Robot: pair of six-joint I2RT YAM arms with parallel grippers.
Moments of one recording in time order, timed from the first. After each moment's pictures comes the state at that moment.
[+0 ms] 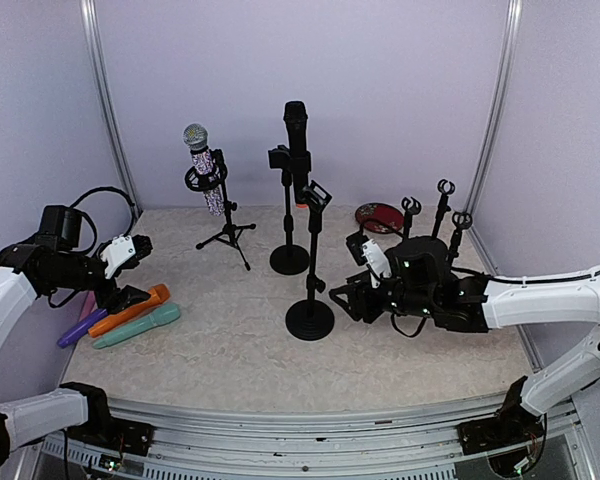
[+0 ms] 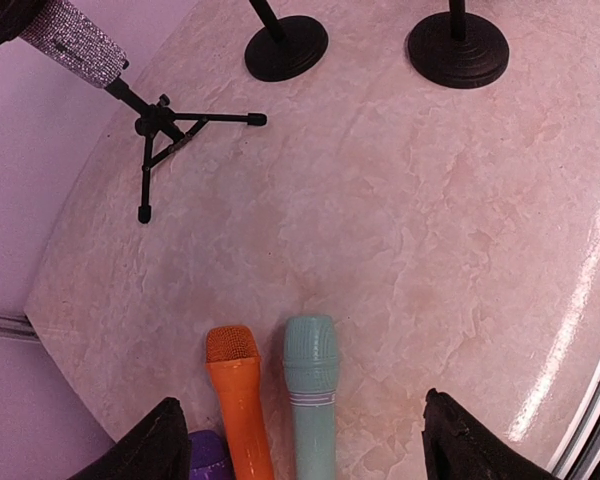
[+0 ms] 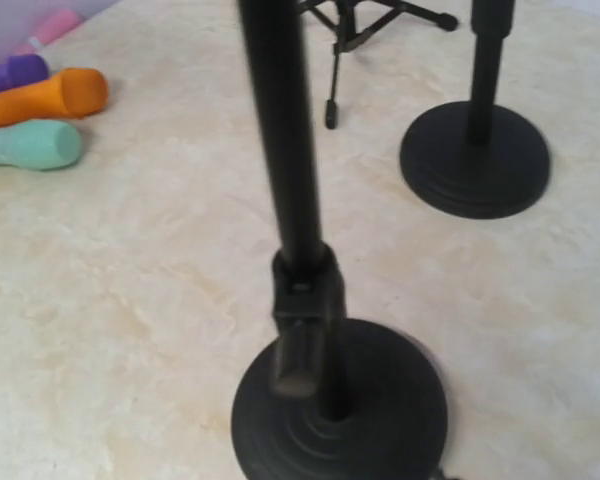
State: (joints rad) left arm -0.03 0.90 0.90 -0.85 0.45 0.97; right arm 0.92 1.36 0.76 0.17 0.05 0.17
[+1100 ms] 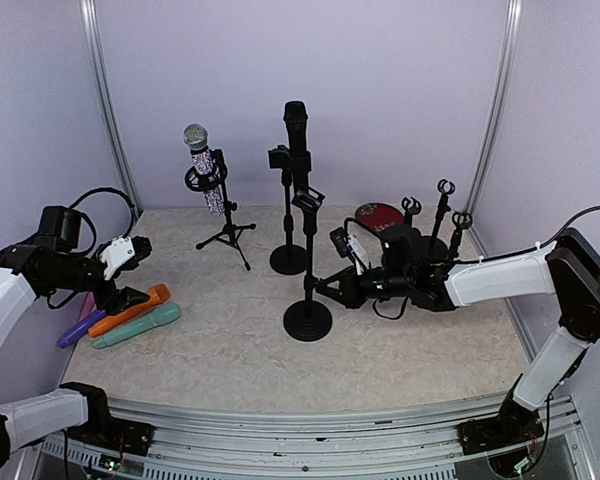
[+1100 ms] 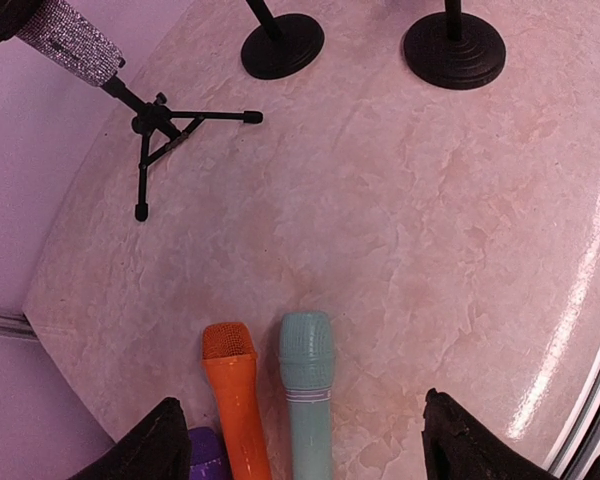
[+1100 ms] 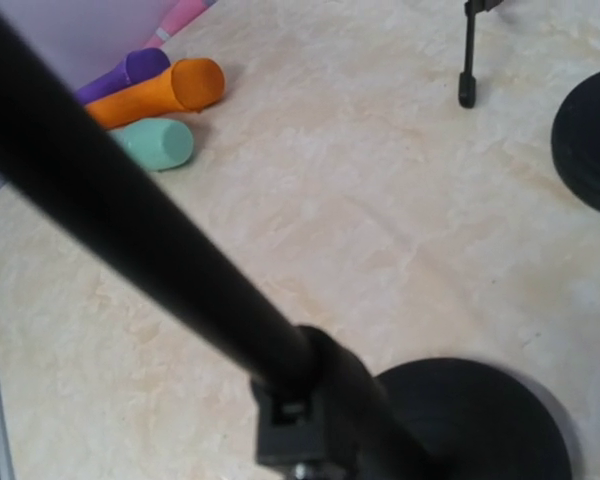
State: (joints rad) left arm -0.03 0.89 0.90 -0.86 0.44 0.97; right arm 0.74 1.65 0.89 0.33 -0.44 0.26
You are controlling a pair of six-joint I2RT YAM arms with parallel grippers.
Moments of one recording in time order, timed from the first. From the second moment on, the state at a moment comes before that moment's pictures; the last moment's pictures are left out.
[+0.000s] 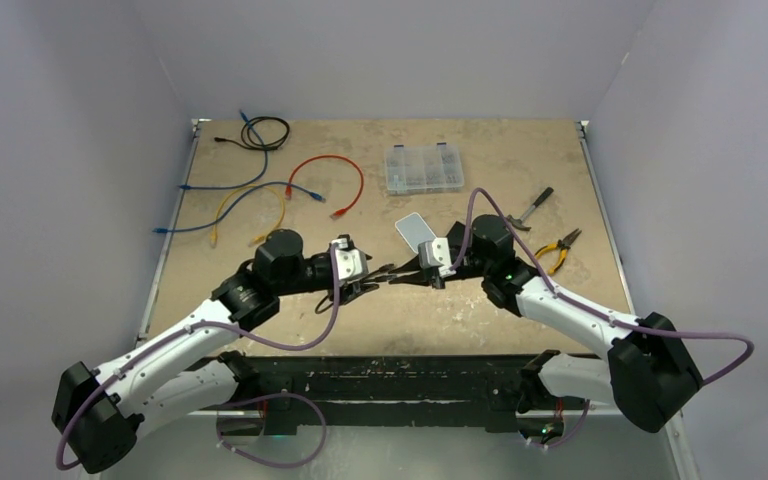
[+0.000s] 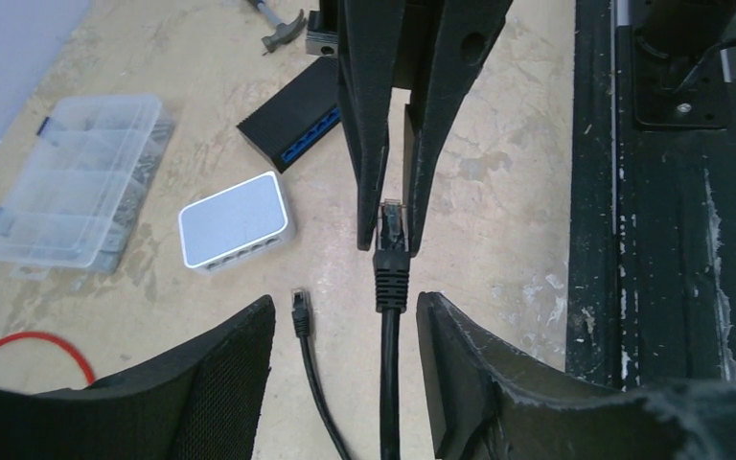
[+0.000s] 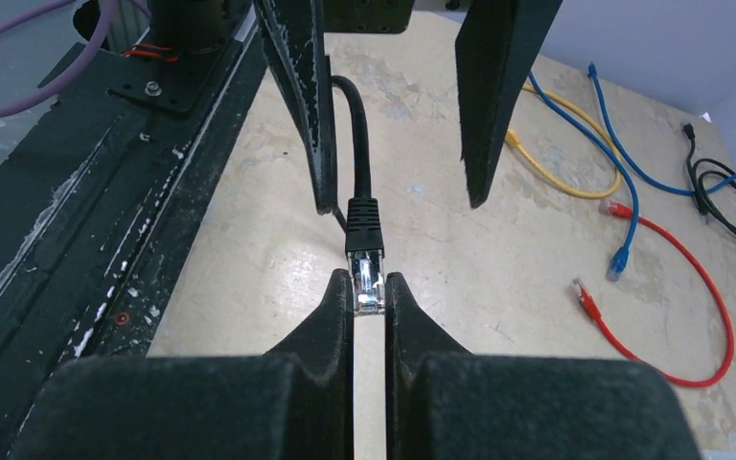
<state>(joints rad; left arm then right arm) -0.73 0.90 0.63 -0.03 0.50 0.38 0.62 1.19 0.59 0.39 -1.01 -0.49</state>
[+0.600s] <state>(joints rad) -0.73 0.98 0.64 -0.02 0.60 0.33 0.62 1.19 0.59 0.42 -1.01 -0.47</state>
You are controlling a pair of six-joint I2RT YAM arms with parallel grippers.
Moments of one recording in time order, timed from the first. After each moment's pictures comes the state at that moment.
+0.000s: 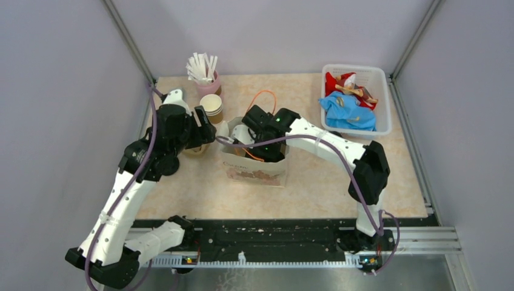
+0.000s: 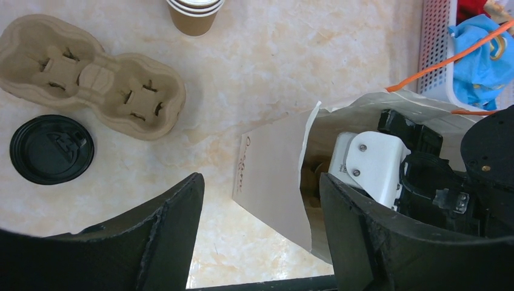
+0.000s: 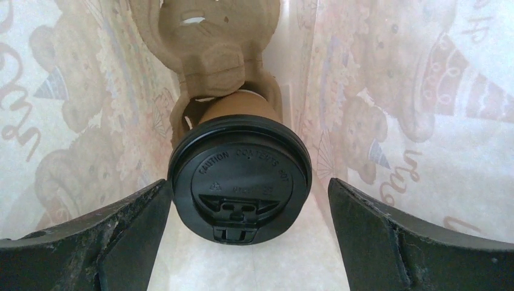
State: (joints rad) left arm -0.46 0.98 1.35 -0.92 -0.24 -0.53; right arm 0.95 1.89 1.77 -1.09 0.01 -0.44
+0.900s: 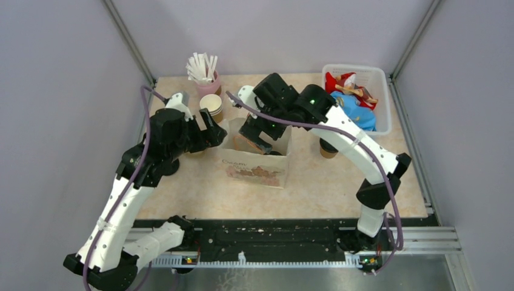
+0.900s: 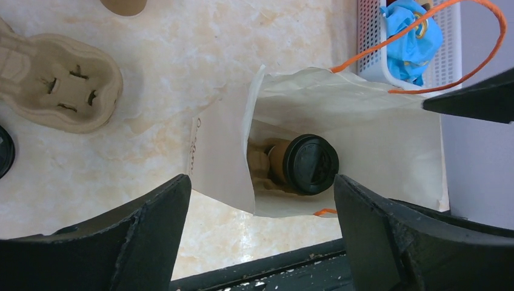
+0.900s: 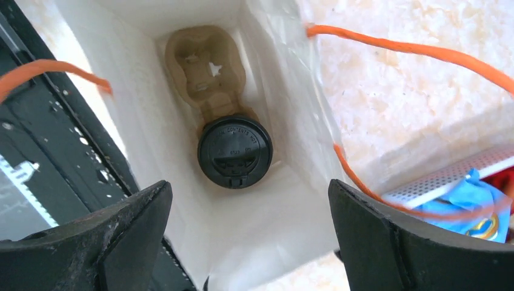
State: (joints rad) left arm -0.46 0.93 1.30 -0.88 -0.06 -0.59; right arm 0.97 1.83 2.20 -1.30 0.05 -0.22
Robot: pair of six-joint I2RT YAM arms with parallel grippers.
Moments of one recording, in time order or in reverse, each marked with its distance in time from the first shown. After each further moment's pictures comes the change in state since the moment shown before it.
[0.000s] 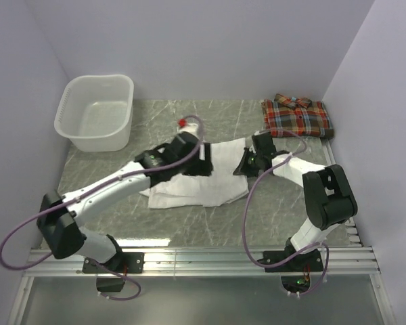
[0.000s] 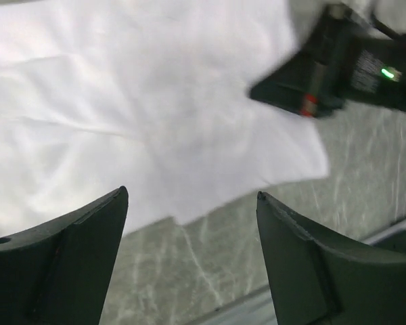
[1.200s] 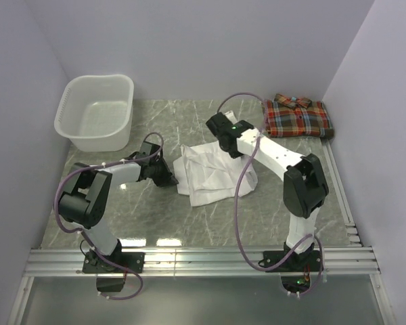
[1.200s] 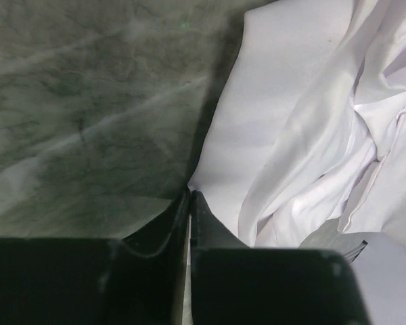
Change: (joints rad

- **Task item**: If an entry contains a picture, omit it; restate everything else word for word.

- **Problem solution**:
Robot: pair of six-joint I2RT YAM arms with parallel grippers.
Moments of one recording in time order, timed from the first. After each moment's pictures comes the state at that moment.
[+0 ms] 
[+0 ms] 
[+0 ms] 
State: (joints rad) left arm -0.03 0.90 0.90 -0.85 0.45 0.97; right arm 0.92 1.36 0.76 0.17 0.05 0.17
[+1100 ms] 
[+1100 ms] 
[+1100 ms] 
State: (joints rad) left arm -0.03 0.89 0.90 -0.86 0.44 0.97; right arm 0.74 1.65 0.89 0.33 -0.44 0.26
You are controlling a pair of six-joint I2RT YAM arms with parallel grippers.
Moments of one recording in time order, timed from the first. From the second moment on, the state at a moment comes before that moment's pictures; the last moment's pictures are left out.
[+0.000s] 
[+0.000s] 
[+0.000s] 
<state>(joints rad; left arm then right arm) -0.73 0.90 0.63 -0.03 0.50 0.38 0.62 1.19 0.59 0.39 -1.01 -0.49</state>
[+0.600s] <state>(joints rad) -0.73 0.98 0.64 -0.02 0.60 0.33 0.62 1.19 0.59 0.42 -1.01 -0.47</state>
You are controlling a pair of six-joint I2RT YAM arms with parallel grippers.
Moments of one recording in time order, timed from the first. After each moment's pictures comes the state at that moment.
+0.000s: 
+0.000s: 
+0.000s: 
State: (joints rad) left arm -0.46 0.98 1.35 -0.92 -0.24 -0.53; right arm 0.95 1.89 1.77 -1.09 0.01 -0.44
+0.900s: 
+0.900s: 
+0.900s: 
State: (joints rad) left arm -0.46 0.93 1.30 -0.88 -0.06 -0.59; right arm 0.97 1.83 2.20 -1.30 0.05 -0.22
Robot: pair of six-joint I2RT YAM arms with parallel grippers.
Moments of one recording, in time order or in reverse, each marked with its distance in time from the first shown. After each further moment's pictures comes the change in state since the moment shown before it.
[0.000s] 
[0.000s] 
[1.200s] 
[1.200s] 
Change: (joints rad

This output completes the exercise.